The above challenges and abuses corroborate the 2019 World Investment Report, produced by the United Nations Conference on Trade and Development (UNCTAD), which shows that the performance of many zones remains below expectations.
– Looking forward to rebuilding the Ghanaian economy in the wake of Covid-19 Pandemic
In the wake of the above and in the drive to rebuild the Ghanaian economy post-Covid Pandemic, three main solutions are proffered. First of all, the model of the SEZ, as a model for economic development, needs to go hand in hand with a clear industrial path with tighter and appropriate trade, finance, investment and technology policies. Policies that prioritise the creation and nurturing of domestic firms even as foreign firms complement their efforts. This will ensure that FDI operations interact meaningfully with the rest of the Ghanaian economy by ensuring backward and forward linkages in the wider economy.

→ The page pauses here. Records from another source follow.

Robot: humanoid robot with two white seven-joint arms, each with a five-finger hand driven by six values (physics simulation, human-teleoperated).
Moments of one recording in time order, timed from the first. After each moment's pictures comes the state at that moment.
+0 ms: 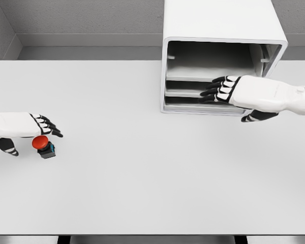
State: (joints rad) left arm -0.66 1.15 -0.84 -1.52 -0.29 -0.61 -0.58; right arm -0.53 -0.92 0.43 -1.75 0.21 -0.58 0.61
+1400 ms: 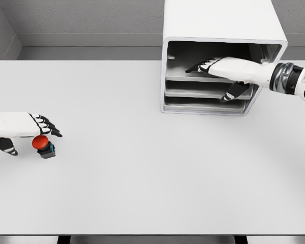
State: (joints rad) left arm -0.66 1.15 -0.84 -1.52 -0.29 -0.61 -0.59; right arm -0.77 -0.70 0.65 -1.40 0.24 -0.39 0.61
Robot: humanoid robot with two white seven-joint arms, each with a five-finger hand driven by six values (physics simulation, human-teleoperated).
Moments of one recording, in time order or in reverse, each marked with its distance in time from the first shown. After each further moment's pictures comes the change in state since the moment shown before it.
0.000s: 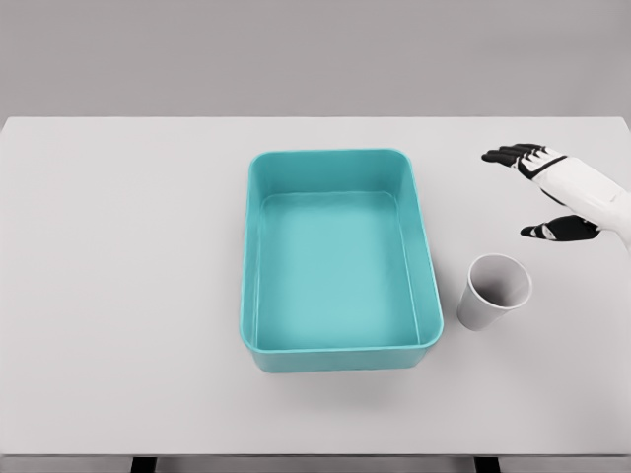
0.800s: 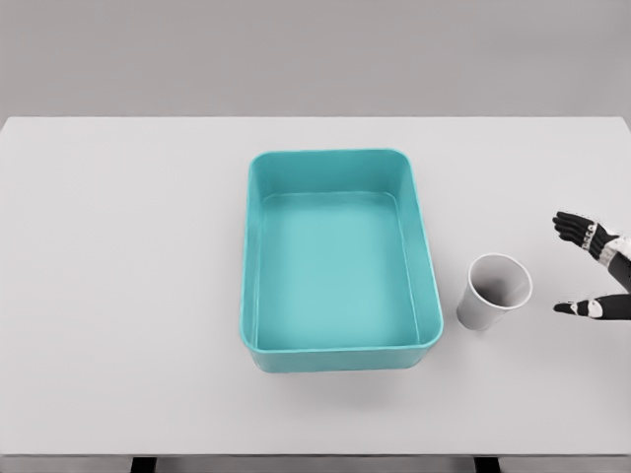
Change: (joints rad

Secondly, it is long overdue to review the incentives regime offered to Free Zone enterprises and link them to clear measurable indicators such as employment, technology transfer, market to local producers. All over the world countries are rebooting their economies and seeking to capacitate the locals to take a commanding role in the economy.
Last, but not the least, powers of the state to ensure that workers are treated properly, fairly and their economic rights enhanced within the Free Zones should be exercised. This will give a clear signal to companies operating there that the Ghanaian workers’rights are as inalienable as those of workers anywhere in the world.